Goal of the exercise: An exact copy is required of every line from the one with "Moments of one" through the end of the data below, and the pictures must stay out of it.
____ Data extract
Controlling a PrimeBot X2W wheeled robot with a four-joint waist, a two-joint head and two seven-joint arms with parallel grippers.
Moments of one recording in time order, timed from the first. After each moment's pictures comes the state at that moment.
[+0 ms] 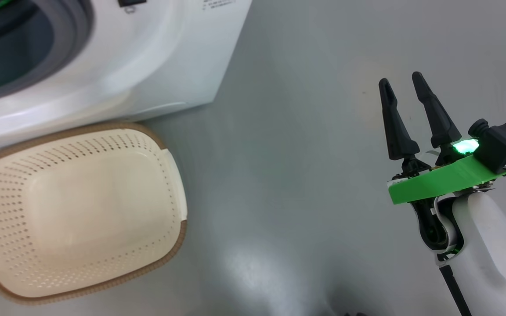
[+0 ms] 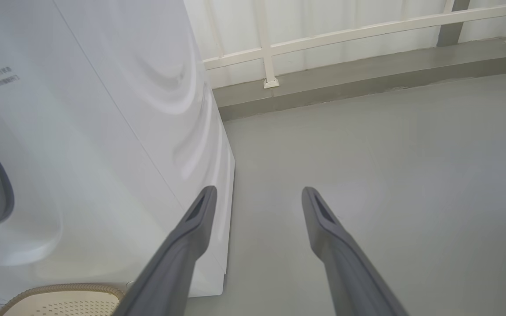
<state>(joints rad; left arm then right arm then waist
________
Answer space:
Moments of one recording in time order, timed from the first. After each moment's pictures comes the state at that moment.
[+0 ms] 
[+0 ms] 
<state>(joints rad; left arm then right arm then waist

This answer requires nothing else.